Il 18 febbr. 1494 fu nominato inquisitore del S. Uffizio, carica che tenne fino al 1496, per poi riassumerla anche tra il 1500 e il 1504. È in questa veste che Agostino Nifo gli indirizzò, tra il 1495 e il 1496, una lettera stampata in calce al proprio commento alla Destructio destructionum di Averroè (Destructiones destructionum Averroys cum Augustini Niphi de Suessa expositione eiusdem Augustini questio de sensu agente, Venezia, Ottaviano Scoto, 1497 [Indice generale degli incunaboli delle biblioteche d'Italia, I, 1106]), dove si trova pure, a c. 129r, la risposta del Grassetto.
Le due brevi lettere sono un documento singolare del clima prodottosi nello Studio di Padova durante la lotta che il vescovo Pietro Barozzi condusse contro l'averroismo; questi, nel 1489, aveva proibito con un editto le discussioni "de unitate intellectus", ma guardava ormai con diffidenza anche a quel principio metodologico della "doppia verità", proprio non solo dell'averroismo ma anche di tutto l'aristotelismo, che aveva bene o male protetto secoli di libera discussione filosofica. Il Nifo era dunque impegnato in questi anni a rifarsi, come osservò B. Nardi, una "verginità filosofica antiaverroistica". Nella sua lettera il filosofo fece dunque rilevare al G. che dovere del commentatore era prima di tutto di esporre fedelmente il pensiero dell'autore prescelto, ma che egli, diversamente dai suoi colleghi, aveva sempre indicato con scrupolo e combattuto gli aspetti del pensiero di Aristotele e di Averroè contrastanti con la fede cristiana. Zelo di cui il G. gli rilasciò, nella sua breve risposta, pieno attestato: "placet mihi quod in philosophia, christianae fidei non immemor, in plurimis philosophos redargueris".

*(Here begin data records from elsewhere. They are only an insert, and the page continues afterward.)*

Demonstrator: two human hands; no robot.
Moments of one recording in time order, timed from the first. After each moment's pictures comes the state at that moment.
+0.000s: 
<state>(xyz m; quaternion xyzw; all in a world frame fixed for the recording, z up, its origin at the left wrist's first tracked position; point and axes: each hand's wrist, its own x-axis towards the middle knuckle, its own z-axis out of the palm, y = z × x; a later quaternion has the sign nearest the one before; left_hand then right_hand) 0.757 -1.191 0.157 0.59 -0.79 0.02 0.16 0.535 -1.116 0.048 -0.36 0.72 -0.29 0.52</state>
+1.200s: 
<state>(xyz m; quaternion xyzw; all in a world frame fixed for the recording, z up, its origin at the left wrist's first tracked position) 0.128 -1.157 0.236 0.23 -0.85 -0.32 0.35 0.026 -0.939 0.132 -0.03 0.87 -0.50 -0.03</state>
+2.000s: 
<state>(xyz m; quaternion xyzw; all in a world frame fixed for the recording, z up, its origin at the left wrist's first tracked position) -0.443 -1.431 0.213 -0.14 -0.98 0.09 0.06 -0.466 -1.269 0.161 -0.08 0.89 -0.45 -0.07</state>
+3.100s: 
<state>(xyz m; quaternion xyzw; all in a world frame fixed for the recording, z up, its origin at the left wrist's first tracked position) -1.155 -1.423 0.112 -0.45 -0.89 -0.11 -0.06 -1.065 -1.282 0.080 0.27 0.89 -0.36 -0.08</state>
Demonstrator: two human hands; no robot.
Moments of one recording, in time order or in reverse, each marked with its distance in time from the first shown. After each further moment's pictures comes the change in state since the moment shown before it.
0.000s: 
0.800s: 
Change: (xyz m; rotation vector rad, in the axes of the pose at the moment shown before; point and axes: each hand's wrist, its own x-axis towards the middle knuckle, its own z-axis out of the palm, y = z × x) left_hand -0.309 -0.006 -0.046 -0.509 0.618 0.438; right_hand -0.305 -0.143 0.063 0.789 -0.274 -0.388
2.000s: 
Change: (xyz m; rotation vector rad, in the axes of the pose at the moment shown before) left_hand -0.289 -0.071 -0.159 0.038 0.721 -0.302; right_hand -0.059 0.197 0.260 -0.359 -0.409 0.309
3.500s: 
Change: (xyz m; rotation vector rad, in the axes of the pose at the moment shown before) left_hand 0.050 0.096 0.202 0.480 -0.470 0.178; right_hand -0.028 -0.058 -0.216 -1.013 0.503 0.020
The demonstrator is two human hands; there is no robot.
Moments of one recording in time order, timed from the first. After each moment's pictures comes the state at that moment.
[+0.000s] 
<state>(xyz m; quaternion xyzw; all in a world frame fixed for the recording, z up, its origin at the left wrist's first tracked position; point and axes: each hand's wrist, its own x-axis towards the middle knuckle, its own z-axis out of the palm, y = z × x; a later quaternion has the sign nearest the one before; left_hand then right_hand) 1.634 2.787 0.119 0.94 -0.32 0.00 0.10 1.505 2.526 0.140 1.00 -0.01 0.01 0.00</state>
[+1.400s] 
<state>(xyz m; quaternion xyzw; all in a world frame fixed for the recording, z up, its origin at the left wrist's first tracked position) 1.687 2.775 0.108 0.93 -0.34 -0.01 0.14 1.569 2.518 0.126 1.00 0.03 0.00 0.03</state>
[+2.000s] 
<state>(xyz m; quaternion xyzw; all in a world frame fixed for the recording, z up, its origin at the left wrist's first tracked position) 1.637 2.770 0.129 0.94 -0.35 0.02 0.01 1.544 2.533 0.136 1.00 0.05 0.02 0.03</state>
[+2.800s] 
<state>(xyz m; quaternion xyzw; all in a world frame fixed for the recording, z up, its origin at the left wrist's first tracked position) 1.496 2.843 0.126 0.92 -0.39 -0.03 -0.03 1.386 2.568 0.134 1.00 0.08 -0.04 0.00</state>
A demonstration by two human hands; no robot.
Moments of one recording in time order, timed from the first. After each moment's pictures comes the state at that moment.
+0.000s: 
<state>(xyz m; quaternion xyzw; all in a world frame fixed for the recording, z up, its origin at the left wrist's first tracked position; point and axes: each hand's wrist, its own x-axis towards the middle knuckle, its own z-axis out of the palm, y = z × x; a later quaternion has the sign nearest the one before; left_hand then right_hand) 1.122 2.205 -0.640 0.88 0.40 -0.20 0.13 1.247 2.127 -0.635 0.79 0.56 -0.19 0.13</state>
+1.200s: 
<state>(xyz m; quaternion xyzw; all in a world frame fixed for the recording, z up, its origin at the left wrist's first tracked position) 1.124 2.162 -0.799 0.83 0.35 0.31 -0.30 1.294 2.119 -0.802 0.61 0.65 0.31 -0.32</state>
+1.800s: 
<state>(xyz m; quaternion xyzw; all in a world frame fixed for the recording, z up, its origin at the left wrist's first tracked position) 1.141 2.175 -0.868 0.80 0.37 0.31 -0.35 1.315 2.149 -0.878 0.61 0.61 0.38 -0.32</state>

Il G. fu eletto nel 1505 visitatore della provincia di S. Antonio e nel 1506 il capitolo generale dei frati minori tenutosi a Roma lo elesse procuratore generale dell'Ordine. Probabilmente questi contatti romani lo fecero conoscere e apprezzare nell'ambiente della Curia, così che Ludovico Gonzaga, vescovo eletto di Mantova impossibilitato a risiedere nella propria sede per i dissidi con il marchese Francesco II Gonzaga, lo nominò suo suffraganeo.

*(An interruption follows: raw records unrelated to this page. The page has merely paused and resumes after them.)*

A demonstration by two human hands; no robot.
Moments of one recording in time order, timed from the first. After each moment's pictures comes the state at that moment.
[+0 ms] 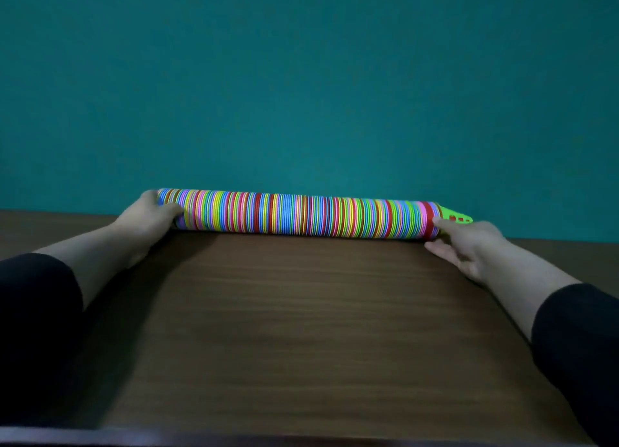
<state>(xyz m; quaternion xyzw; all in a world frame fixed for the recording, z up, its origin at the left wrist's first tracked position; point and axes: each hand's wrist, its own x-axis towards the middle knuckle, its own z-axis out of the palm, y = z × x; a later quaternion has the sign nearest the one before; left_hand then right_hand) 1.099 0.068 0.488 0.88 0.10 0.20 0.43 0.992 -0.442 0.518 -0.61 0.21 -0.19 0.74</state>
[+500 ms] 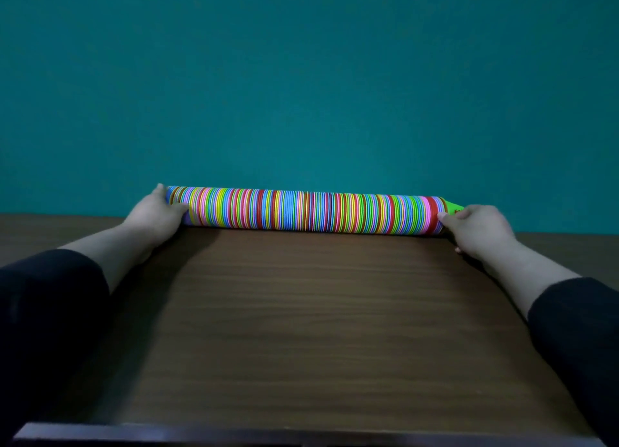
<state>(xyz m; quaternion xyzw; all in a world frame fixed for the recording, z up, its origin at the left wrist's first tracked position) 1.071 0.031 0.500 0.89 0.11 0.24 0.37 0.996 -0.460 0.515 -0.90 0.20 -0.26 0.29</state>
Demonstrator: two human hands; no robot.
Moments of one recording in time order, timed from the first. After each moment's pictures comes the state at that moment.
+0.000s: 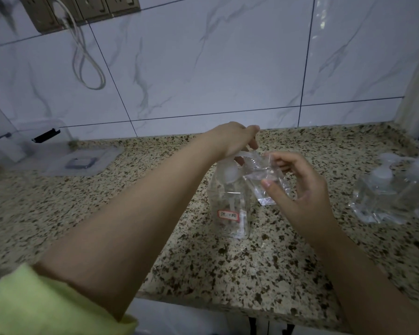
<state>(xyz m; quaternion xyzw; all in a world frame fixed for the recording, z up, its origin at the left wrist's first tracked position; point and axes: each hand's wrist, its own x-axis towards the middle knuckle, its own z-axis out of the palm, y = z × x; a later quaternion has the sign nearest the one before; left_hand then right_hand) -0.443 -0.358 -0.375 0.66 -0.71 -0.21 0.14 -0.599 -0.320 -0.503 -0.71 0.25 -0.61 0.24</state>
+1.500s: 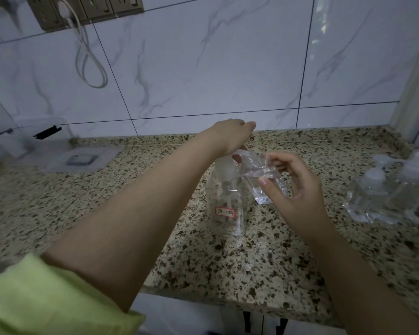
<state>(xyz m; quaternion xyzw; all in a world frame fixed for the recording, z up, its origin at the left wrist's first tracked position) -0.443 -0.362 -0.377 0.66 -0.70 -0.21 0.18 -0.600 -0.321 -0.505 -0.71 0.25 -0.61 0.23</state>
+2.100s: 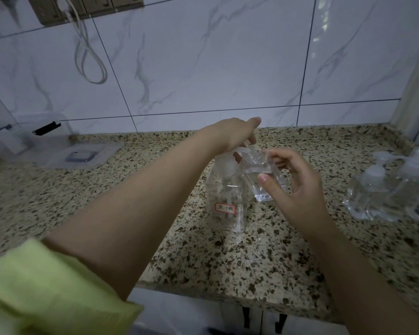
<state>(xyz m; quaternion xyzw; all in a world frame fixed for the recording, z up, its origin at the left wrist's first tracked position) -0.443 -0.361 -0.376 0.67 -0.70 -0.22 0.14 -0.601 -0.323 -0.507 -0.72 0.25 -0.61 0.23</state>
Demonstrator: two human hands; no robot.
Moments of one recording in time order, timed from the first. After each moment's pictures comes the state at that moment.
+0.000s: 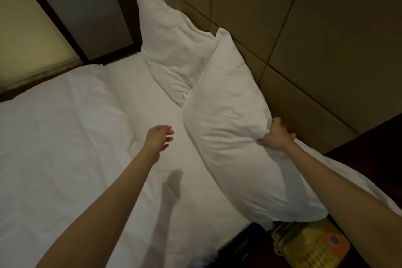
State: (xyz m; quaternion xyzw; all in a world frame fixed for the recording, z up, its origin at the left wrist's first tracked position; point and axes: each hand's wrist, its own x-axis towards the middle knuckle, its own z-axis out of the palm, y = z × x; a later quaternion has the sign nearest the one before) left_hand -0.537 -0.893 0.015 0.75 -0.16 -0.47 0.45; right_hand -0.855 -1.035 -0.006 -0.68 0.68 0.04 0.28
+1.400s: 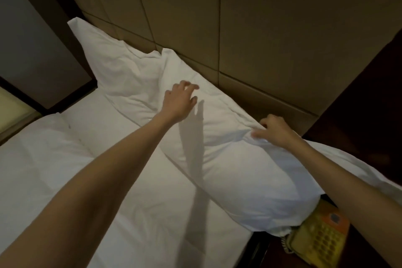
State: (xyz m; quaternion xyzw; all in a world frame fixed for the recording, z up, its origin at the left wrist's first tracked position) left_hand -0.629 -1.079 0.076 0.64 -0.76 -0.07 0.11; right_hand -0.918 -1.032 0.038 -0.70 0.64 -0.08 0.30
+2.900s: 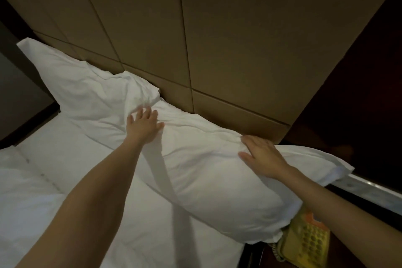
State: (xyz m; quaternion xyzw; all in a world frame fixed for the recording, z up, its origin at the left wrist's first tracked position) left_hand -0.590 -1.127 0.021 0.68 -0.73 -0.05 -0.09; right_hand -0.940 -0.999 0.010 -0.75 0.64 -0.07 0.18
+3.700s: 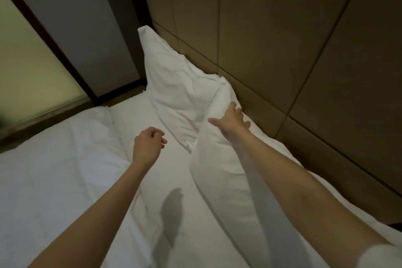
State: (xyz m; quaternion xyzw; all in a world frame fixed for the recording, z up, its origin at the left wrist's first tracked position) left_hand -0.449 -1.016 0.061 0.81 -0.35 -0.23 0.41; right_hand -0.634 -1.187 0.026 -0.69 0.65 -0.09 0.31
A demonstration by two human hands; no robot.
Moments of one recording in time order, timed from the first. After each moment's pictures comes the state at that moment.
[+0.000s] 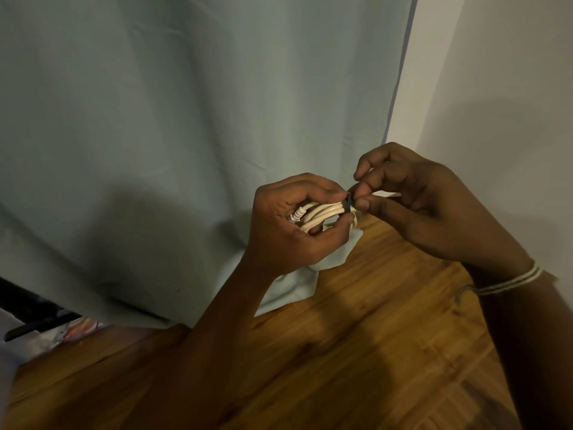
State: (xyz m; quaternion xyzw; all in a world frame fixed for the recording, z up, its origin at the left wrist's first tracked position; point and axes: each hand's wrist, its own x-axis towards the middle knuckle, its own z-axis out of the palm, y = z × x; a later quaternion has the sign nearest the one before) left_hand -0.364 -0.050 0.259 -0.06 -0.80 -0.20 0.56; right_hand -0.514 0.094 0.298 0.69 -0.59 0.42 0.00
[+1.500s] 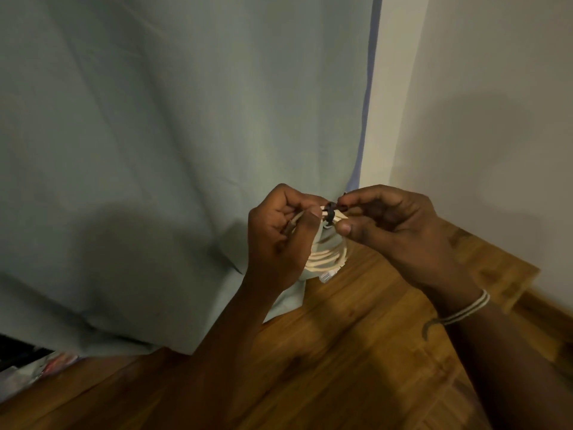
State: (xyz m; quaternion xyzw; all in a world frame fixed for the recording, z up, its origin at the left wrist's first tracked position) left_hand -0.400 -0.028 0.243 0.04 -0.74 -0.42 0.53; right_hand -0.526 0.101 0.252 0.54 -0.52 0.66 -0.11
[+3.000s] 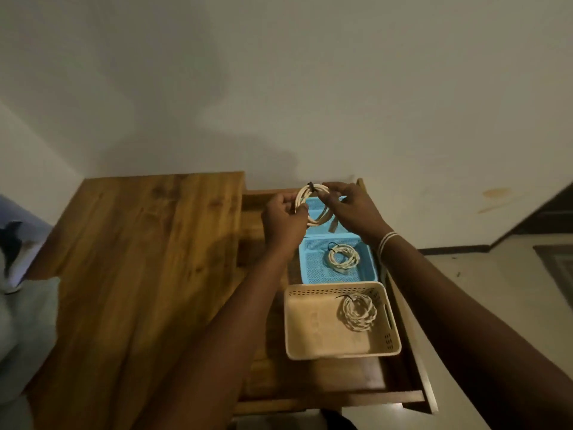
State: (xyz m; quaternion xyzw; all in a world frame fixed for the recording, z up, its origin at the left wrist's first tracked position) left_hand -0.709 0.345 0.065 0.08 -0.76 -0.64 0.02; right_hand -0.704 0.490 0.073 -0.03 -0.83 0.55 0.06
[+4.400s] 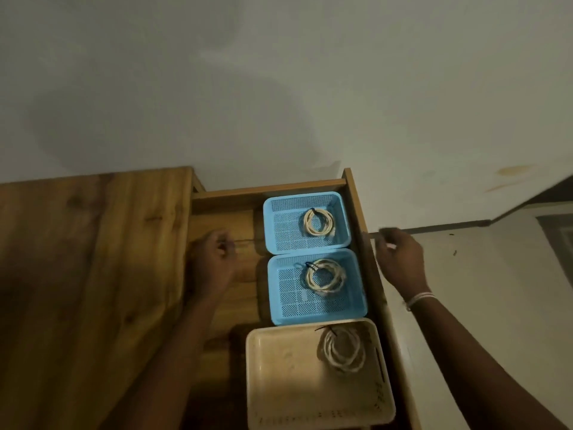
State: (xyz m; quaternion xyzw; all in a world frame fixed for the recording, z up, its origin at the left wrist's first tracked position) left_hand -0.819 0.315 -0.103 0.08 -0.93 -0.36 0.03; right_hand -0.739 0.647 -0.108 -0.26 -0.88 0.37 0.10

Giunto a Mantova ai primi del 1516, il G. morì il 23 novembre dello stesso anno, a sessantasei anni, e fu sepolto nella chiesa di S. Leonardo.
Fonti e Bibl.: B. Nardi, Saggi sull'aristotelismo padovano dal secolo XIV al XVI, Firenze 1958, pp. 285 s., 311; L. Sbriziolo, "Magistri in sacra pagina" della seconda metà del Quattrocento, in Quaderni per la storia dell'Università di Padova, VI (1973), pp. 171 s., 176-178, 180; D. Cortese, Rettifiche su alcuni maestri teologi al Santo tra Quattrocento e Cinquecento: il maestro Sebastiano ed il maestro N. G. dell'Ordine dei minori, in Il Santo, XV (1975), pp. 275-295 (primo saggio che distingua i due omonimi francescani); Id., Francesco Della Rovere e le "orationes" sull'Immacolata del vescovo di Padova Fantino Dandolo (1448), ibid., XVII (1977), p. 214.